= Work instruction =
Print out the entries exactly, and include each one.

START The data

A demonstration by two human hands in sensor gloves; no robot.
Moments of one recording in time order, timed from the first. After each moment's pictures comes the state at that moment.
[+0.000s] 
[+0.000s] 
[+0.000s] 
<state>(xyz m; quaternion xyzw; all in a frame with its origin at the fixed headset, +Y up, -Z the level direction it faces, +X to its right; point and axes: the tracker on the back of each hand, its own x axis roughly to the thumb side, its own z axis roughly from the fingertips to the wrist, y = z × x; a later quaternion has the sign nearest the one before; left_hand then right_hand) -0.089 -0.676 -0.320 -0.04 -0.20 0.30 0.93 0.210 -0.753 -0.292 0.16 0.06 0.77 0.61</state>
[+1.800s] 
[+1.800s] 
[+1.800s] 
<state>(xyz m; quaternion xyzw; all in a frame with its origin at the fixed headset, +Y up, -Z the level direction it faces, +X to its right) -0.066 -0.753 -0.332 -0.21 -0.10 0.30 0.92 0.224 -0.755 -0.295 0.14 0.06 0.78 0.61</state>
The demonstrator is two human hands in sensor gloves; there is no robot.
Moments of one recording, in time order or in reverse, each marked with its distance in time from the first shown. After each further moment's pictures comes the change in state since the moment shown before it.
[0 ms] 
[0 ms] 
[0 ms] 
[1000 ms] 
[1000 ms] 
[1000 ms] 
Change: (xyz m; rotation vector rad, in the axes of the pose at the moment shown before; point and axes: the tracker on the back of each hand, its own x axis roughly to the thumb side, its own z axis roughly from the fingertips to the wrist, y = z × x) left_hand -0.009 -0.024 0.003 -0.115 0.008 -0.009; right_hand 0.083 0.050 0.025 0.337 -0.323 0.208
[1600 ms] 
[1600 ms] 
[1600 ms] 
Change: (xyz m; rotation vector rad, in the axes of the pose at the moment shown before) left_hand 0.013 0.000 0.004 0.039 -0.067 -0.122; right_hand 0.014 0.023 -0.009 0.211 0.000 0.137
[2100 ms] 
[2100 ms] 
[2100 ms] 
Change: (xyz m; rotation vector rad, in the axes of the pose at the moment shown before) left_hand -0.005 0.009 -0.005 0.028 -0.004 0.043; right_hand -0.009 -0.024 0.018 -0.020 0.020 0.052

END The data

= Response to the exercise =
A demonstration by two human hands in sensor gloves; no robot.
Moments of one recording in time order, timed from the first. After each moment's pictures comes the state at that moment.
[+0.000s] 
[+0.000s] 
[+0.000s] 
<state>(xyz m; quaternion xyzw; all in a frame with its origin at the fixed headset, +Y up, -Z the level direction it faces, +X to its right; point and axes: the tracker on the back of each hand, its own x axis roughly to the thumb side, its own z axis roughly from the fingertips to the wrist, y = z × x; a later quaternion has the sign nearest the one before; left_hand then right_hand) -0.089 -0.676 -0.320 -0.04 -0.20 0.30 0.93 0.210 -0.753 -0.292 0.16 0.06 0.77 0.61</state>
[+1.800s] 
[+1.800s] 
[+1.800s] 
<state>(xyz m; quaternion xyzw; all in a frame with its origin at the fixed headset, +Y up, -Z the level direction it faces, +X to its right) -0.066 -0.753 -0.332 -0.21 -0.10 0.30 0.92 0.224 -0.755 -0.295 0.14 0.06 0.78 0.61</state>
The demonstrator is two human hands in sensor gloves; there is no robot.
Moments of one recording, in time order or in reverse, each marked with its distance in time from the first shown. After each further moment's pictures comes the change in state since the moment shown before it.
[0 ms] 
[0 ms] 
[0 ms] 
[1000 ms] 
[1000 ms] 
[1000 ms] 
Change: (xyz m; rotation vector rad, in the axes of the pose at the moment shown before; point and axes: the tracker on the back of each hand, its own x axis roughly to the thumb side, its own z axis roughly from the fingertips to the wrist, y = z × x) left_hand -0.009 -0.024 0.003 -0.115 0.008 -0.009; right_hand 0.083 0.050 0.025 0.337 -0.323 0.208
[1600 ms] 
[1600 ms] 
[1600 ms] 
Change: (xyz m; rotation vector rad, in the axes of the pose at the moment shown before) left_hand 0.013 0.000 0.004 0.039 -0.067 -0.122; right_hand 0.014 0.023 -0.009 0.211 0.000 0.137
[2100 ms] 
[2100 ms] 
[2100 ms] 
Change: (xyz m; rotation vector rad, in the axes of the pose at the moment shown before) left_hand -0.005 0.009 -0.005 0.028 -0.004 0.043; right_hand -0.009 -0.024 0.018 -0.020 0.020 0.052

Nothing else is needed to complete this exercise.